◆ Requirement:
The answer must consist of every line in the data that contains "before".

◆ Data shown:

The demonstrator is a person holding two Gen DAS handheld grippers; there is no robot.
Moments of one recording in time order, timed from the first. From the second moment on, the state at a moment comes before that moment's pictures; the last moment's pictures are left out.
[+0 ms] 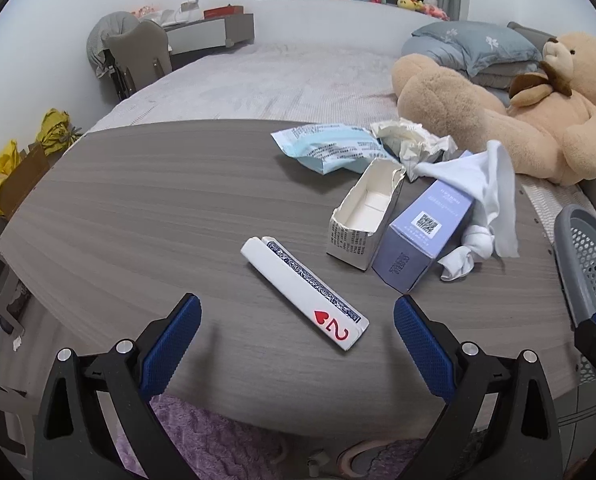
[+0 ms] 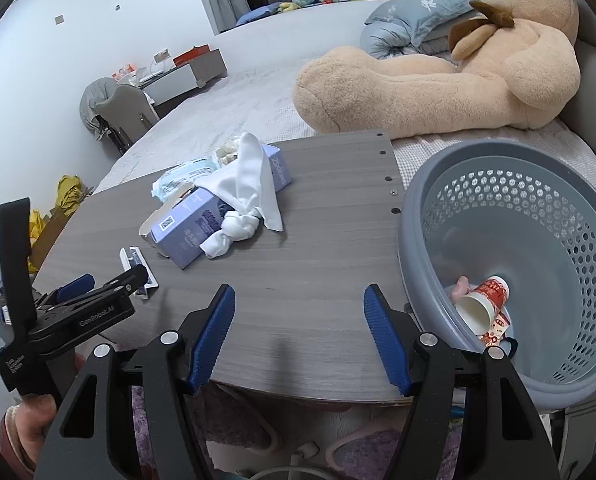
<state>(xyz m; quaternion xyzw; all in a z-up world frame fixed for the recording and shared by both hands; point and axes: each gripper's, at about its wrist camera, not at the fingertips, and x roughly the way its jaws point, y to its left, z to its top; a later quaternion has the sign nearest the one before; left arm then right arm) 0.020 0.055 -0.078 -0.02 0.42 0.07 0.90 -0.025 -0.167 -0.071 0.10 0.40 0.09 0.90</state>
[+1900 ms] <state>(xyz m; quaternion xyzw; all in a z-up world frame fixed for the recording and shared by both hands) 0.027 0.101 -0.066 -0.03 0.40 0.03 0.92 0.009 -0.129 -0.089 0.06 0.44 0.10 0.89</state>
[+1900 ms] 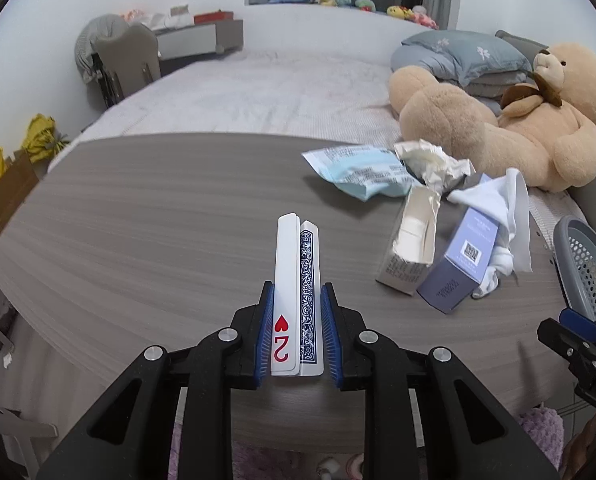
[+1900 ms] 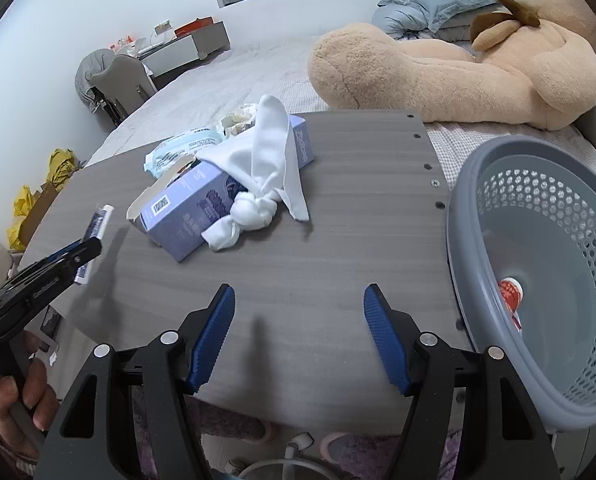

◆ Solution for this problem:
Moments of one recording in time order, timed from the first. From the second moment on, the state at a moment comes before that moment's pictures; the last moment's pictures are left out.
<state>(xyz m; quaternion xyzw; all in a z-up world frame fixed for the recording and shared by both hands; point and axes: each gripper's, at about its wrist camera, not at the fingertips, and x roughly the way its jaws point, y to its left, z to its top; a later quaternion has the sign nearest the one before; left arm then right arm) 0.020 0.055 -0.078 -0.02 0.42 0.07 0.90 -0.025 -0.167 -0.071 0.10 0.40 0.09 0.90</state>

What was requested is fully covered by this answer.